= Harlem Artists Guild =

Organization for African-American artists

The Harlem Artists Guild (1935–1941) was an African-American organization founded by artists including Augusta Savage, Charles Alston, Elba Lightfoot, Louise E. Jefferson and historian Arthur Schomburg. Its goals included, encouraging young talent, providing a forum for the discussion of the visual arts in the community, fostering understanding between artists and the public through education towards an appreciation of art, focusing on issues of general concern to Black artists such as racism, poverty and unemployment, and cooperating with agencies to improve conditions and raise standards of living and achievement among African-American artists.
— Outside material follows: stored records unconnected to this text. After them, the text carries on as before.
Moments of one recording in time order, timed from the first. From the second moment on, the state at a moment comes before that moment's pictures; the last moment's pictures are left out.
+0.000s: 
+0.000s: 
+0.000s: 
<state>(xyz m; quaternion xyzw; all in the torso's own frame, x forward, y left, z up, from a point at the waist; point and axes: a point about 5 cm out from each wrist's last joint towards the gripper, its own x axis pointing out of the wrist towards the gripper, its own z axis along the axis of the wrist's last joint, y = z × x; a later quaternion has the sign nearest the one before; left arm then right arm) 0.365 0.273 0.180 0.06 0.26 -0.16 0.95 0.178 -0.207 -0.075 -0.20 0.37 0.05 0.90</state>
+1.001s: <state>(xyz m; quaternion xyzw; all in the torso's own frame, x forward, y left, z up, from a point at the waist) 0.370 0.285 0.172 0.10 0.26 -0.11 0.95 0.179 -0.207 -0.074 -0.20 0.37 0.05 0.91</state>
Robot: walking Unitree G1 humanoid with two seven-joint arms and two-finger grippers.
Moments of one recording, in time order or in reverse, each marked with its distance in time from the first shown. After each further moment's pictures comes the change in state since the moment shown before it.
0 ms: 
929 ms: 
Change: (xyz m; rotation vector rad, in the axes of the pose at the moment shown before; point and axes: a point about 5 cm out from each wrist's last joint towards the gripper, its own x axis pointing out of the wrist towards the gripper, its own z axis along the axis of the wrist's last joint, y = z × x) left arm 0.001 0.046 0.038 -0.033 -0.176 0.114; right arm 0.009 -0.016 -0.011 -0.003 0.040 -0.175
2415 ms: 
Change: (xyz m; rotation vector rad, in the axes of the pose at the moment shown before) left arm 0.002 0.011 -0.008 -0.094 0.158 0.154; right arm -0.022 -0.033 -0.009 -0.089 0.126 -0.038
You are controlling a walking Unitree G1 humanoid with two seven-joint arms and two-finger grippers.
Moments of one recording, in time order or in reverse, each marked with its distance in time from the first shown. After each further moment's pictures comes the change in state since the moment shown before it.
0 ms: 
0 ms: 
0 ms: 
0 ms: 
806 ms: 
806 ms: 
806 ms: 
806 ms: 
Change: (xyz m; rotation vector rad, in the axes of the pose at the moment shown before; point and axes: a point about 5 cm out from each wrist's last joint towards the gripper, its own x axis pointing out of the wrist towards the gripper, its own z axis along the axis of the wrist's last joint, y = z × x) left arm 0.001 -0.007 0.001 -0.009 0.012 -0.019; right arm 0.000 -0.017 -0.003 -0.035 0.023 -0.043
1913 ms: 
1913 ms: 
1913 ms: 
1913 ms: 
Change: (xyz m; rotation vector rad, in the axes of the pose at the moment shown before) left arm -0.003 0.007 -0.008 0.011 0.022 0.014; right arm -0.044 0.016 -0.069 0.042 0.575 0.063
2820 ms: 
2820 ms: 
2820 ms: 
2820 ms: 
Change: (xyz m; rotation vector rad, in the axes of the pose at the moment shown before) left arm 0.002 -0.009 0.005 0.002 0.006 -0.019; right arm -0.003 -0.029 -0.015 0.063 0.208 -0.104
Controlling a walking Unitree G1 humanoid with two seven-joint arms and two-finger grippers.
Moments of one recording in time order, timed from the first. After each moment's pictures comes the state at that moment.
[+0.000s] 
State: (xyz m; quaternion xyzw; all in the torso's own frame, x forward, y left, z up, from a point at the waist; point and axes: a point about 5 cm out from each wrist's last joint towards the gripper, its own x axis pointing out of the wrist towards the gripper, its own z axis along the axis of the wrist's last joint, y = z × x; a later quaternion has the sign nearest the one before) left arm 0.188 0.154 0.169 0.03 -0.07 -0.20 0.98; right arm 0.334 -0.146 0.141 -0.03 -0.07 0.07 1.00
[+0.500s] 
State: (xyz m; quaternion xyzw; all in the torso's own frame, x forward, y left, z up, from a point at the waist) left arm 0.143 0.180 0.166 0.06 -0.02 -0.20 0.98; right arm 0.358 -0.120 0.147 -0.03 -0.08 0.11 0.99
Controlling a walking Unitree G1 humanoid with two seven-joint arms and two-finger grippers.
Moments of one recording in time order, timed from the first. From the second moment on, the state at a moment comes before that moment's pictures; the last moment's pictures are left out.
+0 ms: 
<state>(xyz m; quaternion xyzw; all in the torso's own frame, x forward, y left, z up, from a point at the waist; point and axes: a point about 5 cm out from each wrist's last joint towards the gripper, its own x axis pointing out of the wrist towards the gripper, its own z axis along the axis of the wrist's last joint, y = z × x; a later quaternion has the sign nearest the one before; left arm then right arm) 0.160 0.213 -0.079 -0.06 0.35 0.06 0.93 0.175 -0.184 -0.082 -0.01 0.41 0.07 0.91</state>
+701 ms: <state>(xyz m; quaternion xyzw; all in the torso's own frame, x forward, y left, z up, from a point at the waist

It is said to have had its origins in the dissatisfaction of African-American artists with the activities of the Harmon Foundation, and was described by co-founder Alston as "a pressure group to get more black artists on the federal projects." The Guild laid the foundation for later civil rights-era cultural movements by promoting self-representation and group activism in addition to fostering creative growth.

==History==
Formed in early 1935 by artists including Augusta Savage, Charles Alston and Elba Lightfoot, the Harlem Artists Guild (HAG) had headquarters on 136th Street, New York. HAG strategies included pressurizing the Federal Arts Project of the Works Progress Administration to accept more African-American participants. Racial exclusion and the necessity for a structured support network for Black artists during the Great Depression led to the founding of the Guild. The constitution on the Guild stated in part: "We, the artists of Harlem, being aware of the need to act collectively in the solution of the cultural, economic, social and professional problems that confront us, do hereby constitute ourselves an organization that shall be known as the Harlem Artists Guild." Members included Romare Bearden, Gwendolyn Bennett, Aaron Douglas, Norman Lewis, and some others; by 1937 the membership had grown to about 90 and the Guild was putting on exhibitions that included Jacob Lawrence.

From discussions among HAG artists about the necessity for, and ways to bring about, the establishment of a permanent art center for Harlem came the idea for the Harlem Community Art Center, which opened at the end of 1937, and of which Gwendolyn Bennett was Director from 1938 to 1941. The Harlem Artists Guild began holding its meetings at the center and held shows by members. The center provided free education in painting, drawing, sculpting, and design, and evolved into a venue for artistic training, community development, and cultural preservation.